Instructions for the task: Your answer must be the full listing below, repeated exactly.

-------- Dataset content

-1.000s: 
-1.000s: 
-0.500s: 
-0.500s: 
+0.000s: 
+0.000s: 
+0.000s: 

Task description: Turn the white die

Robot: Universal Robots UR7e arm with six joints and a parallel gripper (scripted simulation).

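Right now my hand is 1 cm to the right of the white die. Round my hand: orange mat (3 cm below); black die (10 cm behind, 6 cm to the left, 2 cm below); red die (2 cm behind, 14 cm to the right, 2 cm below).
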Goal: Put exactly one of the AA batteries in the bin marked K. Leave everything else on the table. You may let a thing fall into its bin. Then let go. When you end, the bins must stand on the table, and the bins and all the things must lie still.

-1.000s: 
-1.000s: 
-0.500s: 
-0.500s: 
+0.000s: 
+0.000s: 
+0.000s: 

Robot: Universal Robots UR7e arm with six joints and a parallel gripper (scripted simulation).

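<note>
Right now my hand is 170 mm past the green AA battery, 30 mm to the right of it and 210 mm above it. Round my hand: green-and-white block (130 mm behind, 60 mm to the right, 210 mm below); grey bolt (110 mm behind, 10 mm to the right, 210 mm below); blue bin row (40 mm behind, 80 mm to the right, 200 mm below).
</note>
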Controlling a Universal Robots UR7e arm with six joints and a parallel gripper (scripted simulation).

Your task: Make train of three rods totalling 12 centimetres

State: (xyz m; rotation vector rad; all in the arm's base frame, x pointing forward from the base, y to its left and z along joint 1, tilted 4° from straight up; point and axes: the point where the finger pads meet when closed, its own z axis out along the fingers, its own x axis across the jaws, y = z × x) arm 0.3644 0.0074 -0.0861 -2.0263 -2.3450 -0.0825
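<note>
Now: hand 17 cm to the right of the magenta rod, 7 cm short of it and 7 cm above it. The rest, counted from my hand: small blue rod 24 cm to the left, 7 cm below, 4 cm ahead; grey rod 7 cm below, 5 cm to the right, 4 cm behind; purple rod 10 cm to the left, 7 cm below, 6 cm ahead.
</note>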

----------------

Written reply:
-1.000s: 
-1.000s: 
-0.500s: 
-0.500s: 
+0.000s: 
+0.000s: 
+0.000s: 

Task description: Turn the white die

Robot: Universal Robots UR7e arm with six joints and a parallel gripper (scripted simulation).

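Right now my hand is 1 cm to the right of the white die. Round my hand: orange mat (3 cm below); black die (10 cm behind, 6 cm to the left, 2 cm below); red die (2 cm behind, 14 cm to the right, 2 cm below).
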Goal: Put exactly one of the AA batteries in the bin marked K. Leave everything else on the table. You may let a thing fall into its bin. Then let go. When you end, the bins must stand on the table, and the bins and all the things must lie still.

-1.000s: 
-1.000s: 
-0.500s: 
-0.500s: 
+0.000s: 
+0.000s: 
+0.000s: 

Robot: Universal Robots UR7e arm with six joints and a parallel gripper (scripted simulation).

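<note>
Right now my hand is 170 mm past the green AA battery, 30 mm to the right of it and 210 mm above it. Round my hand: green-and-white block (130 mm behind, 60 mm to the right, 210 mm below); grey bolt (110 mm behind, 10 mm to the right, 210 mm below); blue bin row (40 mm behind, 80 mm to the right, 200 mm below).
</note>
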Controlling a Universal Robots UR7e arm with six joints and a parallel gripper (scripted simulation).

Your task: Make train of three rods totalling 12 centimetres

State: (xyz m; rotation vector rad; all in the arm's base frame, x pointing forward from the base, y to its left and z along joint 1, tilted 4° from straight up; point and axes: the point where the finger pads meet when closed, its own z axis out along the fingers, its own x axis across the jaws, y = z × x) arm 0.3644 0.0074 -0.0861 -2.0263 -2.3450 -0.0825
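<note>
Now: hand 17 cm to the right of the magenta rod, 7 cm short of it and 7 cm above it. The rest, counted from my hand: small blue rod 24 cm to the left, 7 cm below, 4 cm ahead; grey rod 7 cm below, 5 cm to the right, 4 cm behind; purple rod 10 cm to the left, 7 cm below, 6 cm ahead.
</note>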

The output is now complete.